▶ **PROBLEM**
Read the listing below and copy out each line where the word "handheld" occurs.
*** DATASET EXTRACT ***
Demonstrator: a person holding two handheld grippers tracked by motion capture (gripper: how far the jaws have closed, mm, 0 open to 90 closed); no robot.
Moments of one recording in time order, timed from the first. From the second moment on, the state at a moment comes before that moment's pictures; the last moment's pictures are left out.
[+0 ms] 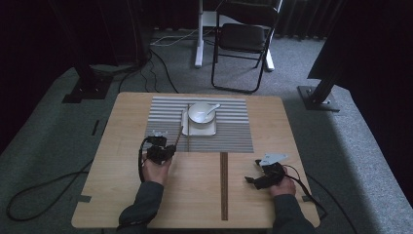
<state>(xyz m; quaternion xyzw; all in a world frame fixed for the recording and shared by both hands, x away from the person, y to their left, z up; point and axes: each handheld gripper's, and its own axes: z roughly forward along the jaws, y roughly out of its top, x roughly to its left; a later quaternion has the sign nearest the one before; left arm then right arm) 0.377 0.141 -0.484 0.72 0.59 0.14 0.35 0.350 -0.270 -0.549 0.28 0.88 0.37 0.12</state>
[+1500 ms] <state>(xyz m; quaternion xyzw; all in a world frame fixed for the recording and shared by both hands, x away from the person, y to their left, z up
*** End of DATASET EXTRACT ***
▶ **RESULT FOR THIS TASK**
Demonstrator: a person holding two handheld grippers tracked by motion capture (gripper: how far the jaws have closed, mm, 0 open to 90 closed); no robot.
<state>(xyz m; quaternion xyzw; all in a world frame fixed for the recording and shared by both hands, x away from the person, y to their left, z up; point and axes: each handheld gripper's, and its own axes: z roughly forward along the jaws, y roughly out of its top, x roughly to its left; a later quaternion has the sign nearest the one before; left arm then right arm) 0.377 0.141 -0.484 0.72 0.59 0.14 0.35 0.350 -0.270 -0.549 0.28 0.88 0.37 0.12</state>

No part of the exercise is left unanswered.